> GOAL OF THE EXERCISE
Report back every line in the data that includes the string "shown".

--- EXERCISE DATA Enclosed Below ---

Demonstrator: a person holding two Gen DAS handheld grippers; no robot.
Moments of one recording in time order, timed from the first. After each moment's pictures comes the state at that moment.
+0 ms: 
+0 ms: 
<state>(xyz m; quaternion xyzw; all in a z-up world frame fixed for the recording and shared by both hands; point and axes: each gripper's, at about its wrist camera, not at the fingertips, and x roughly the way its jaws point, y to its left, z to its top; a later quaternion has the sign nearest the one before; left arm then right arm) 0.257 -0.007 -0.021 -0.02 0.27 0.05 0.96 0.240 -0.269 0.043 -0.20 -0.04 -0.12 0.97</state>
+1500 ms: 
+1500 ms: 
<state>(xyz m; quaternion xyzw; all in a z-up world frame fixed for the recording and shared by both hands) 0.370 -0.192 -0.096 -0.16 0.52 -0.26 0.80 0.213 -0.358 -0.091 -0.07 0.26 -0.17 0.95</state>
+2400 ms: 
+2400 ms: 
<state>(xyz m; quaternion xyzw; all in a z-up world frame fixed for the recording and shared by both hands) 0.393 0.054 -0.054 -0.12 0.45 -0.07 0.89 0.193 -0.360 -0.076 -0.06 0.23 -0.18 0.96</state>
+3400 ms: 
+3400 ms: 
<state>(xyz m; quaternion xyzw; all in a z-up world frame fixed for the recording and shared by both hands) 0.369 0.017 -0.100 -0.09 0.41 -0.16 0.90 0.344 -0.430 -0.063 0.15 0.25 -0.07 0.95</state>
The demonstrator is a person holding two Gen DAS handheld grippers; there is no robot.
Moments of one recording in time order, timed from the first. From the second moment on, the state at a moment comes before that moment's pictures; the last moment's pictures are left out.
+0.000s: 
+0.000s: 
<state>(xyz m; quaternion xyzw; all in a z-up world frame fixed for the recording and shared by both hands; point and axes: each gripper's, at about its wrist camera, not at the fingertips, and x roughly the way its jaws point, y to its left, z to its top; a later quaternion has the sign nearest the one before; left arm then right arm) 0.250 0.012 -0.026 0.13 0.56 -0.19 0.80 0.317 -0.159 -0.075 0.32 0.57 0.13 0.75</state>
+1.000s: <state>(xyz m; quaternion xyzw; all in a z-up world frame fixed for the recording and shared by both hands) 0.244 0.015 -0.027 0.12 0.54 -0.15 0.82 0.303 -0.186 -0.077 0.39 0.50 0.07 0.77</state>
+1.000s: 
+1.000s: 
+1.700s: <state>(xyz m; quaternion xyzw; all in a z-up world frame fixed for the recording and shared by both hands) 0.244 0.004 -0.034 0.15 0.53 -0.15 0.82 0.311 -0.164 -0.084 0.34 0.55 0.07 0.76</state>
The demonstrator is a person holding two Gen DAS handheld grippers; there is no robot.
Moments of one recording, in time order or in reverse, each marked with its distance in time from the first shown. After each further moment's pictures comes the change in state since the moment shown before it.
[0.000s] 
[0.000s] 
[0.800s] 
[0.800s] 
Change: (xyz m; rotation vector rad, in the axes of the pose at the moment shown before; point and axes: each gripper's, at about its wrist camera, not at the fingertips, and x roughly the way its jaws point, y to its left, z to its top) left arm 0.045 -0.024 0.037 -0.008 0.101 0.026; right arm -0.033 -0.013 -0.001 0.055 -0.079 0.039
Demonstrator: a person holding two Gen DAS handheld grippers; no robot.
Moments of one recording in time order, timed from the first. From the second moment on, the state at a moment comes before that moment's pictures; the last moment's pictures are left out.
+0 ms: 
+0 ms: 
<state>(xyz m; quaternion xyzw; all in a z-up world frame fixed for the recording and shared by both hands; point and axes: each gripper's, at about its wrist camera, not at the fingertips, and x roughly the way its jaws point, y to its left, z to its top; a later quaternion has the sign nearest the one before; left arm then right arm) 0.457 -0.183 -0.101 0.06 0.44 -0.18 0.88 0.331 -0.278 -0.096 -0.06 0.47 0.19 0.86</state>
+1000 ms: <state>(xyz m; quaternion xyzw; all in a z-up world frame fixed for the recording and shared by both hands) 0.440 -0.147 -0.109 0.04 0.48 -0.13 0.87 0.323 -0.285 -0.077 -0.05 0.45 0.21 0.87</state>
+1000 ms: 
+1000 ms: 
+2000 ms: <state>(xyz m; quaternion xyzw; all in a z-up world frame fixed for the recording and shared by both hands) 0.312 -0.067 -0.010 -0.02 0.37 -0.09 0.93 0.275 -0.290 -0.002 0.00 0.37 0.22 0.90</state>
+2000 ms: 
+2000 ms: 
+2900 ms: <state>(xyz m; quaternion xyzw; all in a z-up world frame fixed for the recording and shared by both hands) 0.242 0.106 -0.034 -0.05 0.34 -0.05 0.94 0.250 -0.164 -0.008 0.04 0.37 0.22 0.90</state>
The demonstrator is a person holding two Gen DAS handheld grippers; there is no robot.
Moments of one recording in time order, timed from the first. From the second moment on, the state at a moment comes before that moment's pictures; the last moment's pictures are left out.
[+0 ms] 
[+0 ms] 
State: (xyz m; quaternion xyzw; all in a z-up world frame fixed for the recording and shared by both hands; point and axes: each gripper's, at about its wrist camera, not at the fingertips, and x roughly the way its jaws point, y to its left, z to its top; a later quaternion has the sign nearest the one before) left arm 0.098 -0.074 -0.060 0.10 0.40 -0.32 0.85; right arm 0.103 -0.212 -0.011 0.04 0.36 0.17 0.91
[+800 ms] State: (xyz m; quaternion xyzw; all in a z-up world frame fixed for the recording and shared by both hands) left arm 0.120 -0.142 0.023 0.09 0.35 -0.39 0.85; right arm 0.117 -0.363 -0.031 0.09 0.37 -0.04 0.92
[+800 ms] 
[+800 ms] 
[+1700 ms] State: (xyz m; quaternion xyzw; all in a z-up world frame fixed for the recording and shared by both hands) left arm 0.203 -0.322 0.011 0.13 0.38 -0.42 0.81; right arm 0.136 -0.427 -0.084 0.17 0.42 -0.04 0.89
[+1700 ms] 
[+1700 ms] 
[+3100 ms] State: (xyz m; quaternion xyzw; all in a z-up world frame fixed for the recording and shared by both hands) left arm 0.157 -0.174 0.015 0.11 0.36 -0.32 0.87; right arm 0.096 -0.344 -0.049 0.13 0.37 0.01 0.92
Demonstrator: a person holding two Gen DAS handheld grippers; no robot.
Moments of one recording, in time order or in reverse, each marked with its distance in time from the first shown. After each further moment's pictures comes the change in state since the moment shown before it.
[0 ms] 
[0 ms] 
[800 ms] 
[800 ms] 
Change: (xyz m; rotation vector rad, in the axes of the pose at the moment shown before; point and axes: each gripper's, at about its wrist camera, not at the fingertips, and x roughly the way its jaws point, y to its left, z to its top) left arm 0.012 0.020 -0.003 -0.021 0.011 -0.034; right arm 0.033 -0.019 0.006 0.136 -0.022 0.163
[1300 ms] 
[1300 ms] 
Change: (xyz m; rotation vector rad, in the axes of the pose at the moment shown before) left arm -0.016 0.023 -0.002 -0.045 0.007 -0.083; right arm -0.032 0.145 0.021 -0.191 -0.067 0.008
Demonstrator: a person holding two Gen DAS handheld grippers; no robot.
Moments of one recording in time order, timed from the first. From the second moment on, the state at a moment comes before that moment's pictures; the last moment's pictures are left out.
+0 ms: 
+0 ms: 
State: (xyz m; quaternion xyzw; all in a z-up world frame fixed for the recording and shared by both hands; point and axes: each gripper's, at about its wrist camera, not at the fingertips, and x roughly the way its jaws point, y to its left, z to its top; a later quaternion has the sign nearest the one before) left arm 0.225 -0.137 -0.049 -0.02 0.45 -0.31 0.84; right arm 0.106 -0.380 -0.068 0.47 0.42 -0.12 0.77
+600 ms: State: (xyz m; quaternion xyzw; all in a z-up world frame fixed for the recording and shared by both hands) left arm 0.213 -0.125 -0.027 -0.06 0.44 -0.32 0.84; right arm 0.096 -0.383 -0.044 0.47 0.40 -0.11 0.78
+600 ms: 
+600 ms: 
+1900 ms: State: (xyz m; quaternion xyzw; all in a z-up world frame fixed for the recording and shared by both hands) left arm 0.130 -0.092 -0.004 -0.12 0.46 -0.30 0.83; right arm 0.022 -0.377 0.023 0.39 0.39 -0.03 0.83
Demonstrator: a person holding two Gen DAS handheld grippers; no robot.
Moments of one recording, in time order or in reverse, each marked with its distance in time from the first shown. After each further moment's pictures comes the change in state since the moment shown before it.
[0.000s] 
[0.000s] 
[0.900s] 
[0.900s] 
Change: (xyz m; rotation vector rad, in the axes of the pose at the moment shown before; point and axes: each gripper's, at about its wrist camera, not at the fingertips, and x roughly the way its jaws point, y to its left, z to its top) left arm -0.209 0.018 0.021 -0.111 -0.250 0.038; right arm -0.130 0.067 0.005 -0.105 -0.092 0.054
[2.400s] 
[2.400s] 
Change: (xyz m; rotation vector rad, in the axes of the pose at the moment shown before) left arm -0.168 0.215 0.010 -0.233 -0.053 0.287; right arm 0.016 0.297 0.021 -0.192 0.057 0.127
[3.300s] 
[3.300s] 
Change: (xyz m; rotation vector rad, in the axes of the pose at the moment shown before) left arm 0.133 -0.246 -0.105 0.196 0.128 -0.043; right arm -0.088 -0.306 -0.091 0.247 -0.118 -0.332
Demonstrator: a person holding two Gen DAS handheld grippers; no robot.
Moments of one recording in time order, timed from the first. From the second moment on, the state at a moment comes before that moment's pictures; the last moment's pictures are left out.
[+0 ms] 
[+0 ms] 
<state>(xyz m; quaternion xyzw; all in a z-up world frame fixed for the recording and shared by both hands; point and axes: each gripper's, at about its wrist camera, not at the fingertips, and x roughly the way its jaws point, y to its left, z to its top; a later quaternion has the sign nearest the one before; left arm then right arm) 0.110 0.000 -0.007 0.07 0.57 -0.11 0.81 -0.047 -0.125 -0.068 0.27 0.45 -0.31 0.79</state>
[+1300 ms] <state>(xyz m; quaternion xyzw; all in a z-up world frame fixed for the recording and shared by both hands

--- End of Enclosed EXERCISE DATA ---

> ANSWER SPACE
Moments of one recording, in time order or in reverse, each marked with its distance in time from the first shown. After each further moment's pictures comes the change in state since the moment shown before it.
Change: (xyz m; rotation vector rad, in the axes of the pose at the moment shown before; point and axes: each gripper's, at about its wrist camera, not at the fingertips, and x roughly the way its jaws point, y to its left, z to its top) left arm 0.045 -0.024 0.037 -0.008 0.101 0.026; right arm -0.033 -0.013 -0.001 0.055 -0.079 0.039
Moments of one recording, in time order or in reverse, each marked with its distance in time from the first shown. After each further moment's pictures comes the change in state since the moment shown before it.
Change: (xyz m; rotation vector rad, in the axes of the pose at the moment shown before; point and axes: each gripper's, at about its wrist camera, not at the fingertips, and x roughly the way its jaws point, y to its left, z to its top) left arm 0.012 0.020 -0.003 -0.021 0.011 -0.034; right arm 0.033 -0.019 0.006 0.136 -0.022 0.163
Change: (xyz m; rotation vector rad, in the axes of the pose at the moment shown before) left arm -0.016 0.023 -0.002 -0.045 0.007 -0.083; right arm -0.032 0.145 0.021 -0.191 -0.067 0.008
Moments of one recording, in time order or in reverse, each marked with its distance in time from the first shown. After each further moment's pictures comes the change in state since the moment shown before it.
Change: (xyz m; rotation vector rad, in the axes of the pose at the moment shown before; point and axes: each gripper's, at about its wrist camera, not at the fingertips, and x roughly the way its jaws point, y to its left, z to its top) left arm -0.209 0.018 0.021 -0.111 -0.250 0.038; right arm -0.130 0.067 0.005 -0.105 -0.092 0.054
Change: (xyz m; rotation vector rad, in the axes of the pose at the moment shown before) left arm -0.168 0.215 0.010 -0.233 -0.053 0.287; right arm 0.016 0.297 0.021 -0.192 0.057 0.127
Change: (xyz m; rotation vector rad, in the axes of the pose at the moment shown before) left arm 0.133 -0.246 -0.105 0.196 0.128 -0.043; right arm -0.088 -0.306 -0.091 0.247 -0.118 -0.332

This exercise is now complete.